Hook later revealed that touring to support an album he "didn't like at all" appalled him. They used a new 16-track record for the backing which allowed them to play multiple guitars on the tape. Hook retrospectively analyzed: "we were turning into the sort of group we used to hate ... we were basically miming".

==Artwork==
As with previous New Order releases, Republic's artwork was designed by Peter Saville and no text other than credits appears within the sleeve. Saville, who had relocated to California, depicted different aspects of the state—people relaxing on the beach while houses burn (a reference to frequent wildfires or the 1992 Los Angeles riots) and vast natural landscapes contrasting with the skyline of Los Angeles. Most of the images were taken from stock photo libraries to achieve a commercial look, and were heavily retouched. Several of these images have been used elsewhere, such as direct-mail campaigns, catalogues and adverts for businesses. Another interpretation of the album's artwork alludes to the Fall of Rome.

==Track listing==

| No. | Title | Length |
|---|---|---|
| 1. | "Regret" | 4:08 |
| 2. | "World" | 4:44 |
| 3. | "Ruined in a Day" | 4:23 |
| 4. | "Spooky" | 4:44 |
| 5. | "Everyone Everywhere" | 4:25 |
| 6. | "Young Offender" | 4:48 |
| 7. | "Liar" | 4:22 |
| 8. | "Chemical" | 4:11 |
| 9. | "Times Change" | 3:53 |
| 10. | "Special" | 4:51 |
| 11. | "Avalanche" | 3:15 |
| Total length: |  | 47:37 |

Japanese edition bonus tracks
| No. | Title | Length |
|---|---|---|
| 12. | "Regret" (Sabres Slow 'n' Low Mix) | 12:50 |
| 13. | "Regret" (Sabres Fast 'n' Throb Mix) | 12:17 |
| Total length: |  | 72:47 |

==Personnel==

===New Order===
Musician credits for New Order are not listed in the liner notes of the album's personnel.

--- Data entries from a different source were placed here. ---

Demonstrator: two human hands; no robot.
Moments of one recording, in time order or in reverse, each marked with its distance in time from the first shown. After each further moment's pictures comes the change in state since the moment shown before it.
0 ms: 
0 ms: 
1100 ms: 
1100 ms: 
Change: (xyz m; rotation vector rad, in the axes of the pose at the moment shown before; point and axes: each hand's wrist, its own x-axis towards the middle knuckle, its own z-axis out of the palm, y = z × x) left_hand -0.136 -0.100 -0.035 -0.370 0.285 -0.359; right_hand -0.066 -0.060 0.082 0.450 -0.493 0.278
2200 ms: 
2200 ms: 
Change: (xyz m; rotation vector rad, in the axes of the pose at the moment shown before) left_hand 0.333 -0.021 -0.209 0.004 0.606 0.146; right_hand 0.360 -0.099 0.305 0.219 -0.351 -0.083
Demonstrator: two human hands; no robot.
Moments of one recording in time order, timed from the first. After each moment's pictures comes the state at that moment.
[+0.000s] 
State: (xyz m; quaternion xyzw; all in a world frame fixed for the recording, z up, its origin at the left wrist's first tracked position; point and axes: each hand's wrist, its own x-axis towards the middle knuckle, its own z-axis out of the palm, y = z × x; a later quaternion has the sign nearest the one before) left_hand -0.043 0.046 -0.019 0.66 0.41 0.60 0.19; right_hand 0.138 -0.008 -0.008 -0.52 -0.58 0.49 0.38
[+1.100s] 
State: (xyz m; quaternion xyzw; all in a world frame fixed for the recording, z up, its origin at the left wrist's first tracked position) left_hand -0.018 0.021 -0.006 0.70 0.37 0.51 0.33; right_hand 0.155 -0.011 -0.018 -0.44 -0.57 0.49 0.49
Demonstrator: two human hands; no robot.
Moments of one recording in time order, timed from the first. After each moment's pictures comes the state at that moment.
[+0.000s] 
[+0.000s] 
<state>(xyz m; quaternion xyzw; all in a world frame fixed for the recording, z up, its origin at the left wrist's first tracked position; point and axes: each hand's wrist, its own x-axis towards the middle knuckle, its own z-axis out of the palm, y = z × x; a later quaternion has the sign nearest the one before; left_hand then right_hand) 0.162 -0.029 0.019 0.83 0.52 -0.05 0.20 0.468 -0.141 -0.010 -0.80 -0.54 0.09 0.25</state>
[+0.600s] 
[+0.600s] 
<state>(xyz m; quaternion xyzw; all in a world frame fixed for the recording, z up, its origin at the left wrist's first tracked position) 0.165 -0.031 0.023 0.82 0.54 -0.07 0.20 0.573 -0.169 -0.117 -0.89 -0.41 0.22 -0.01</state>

Below are the instruments that the group typically plays.

- Bernard Sumner – vocals, guitars, synthesisers and programming
- Peter Hook – bass guitar
- Stephen Morris – drums, synthesisers and programming
- Gillian Gilbert – synthesisers, guitars and programming; vocal on "Avalanche"

===Production===
The original liner notes list the album's personnel as follows:

- Gillian Gilbert, Peter Hook, Stephen Morris, Bernard Sumner and Stephen Hague – writer
- New Order and Stephen Hague – producer
- Pascal Gabriel – pre-production ("Regret" and "Young Offender")
- Simon Gogerly, Mike 'Spike' Drake, Owen Morris and Richard Chappell – engineer
- Ben Findlay – assistant engineer
- Sam Hardaker – assistant engineer
- Audrey Riley – cello, string arrangements
- David Rhodes – additional guitar
- Andy Duncan – additional programming
- Dee Lewis – backing vocals
- Recorded and mixed at Real World and RAK
- Peter Saville – art direction (designed at Pentagram)

==Charts==

===Weekly charts===

Weekly chart performance for Republic
| Chart (1993) | Peak position |
|---|---|
| Australian Albums (ARIA) | 5 |
| Canada Top Albums/CDs (RPM) | 9 |
| Dutch Albums (Album Top 100) | 47 |
| European Albums (Music & Media) | 14 |
| Finnish Albums (Suomen virallinen lista) | 21 |
| French Albums (IFOP) | 39 |
| German Albums (Offizielle Top 100) | 54 |
| Japanese Albums (Oricon) | 52 |
| New Zealand Albums (RMNZ) | 24 |
| Swedish Albums (Sverigetopplistan) | 13 |
| UK Albums (Official Charts) | 1 |
| US Billboard 200 | 11 |

===Year-end charts===

Year-end chart performance for Republic
| Chart (1993) | Position |
|---|---|
| Canada Top Albums/CDs (RPM) | 29 |
| UK Albums (OCC) | 47 |

==Certifications==

Certifications for Republic
| Region | Certification | Certified units/sales |
| Canada (Music Canada) | Gold | 50,000^{^} |
| United Kingdom (BPI) | Gold | 100,000^{^} |
| United States (RIAA) | Gold | 382,000 |
^{^} Shipments figures based on certification alone.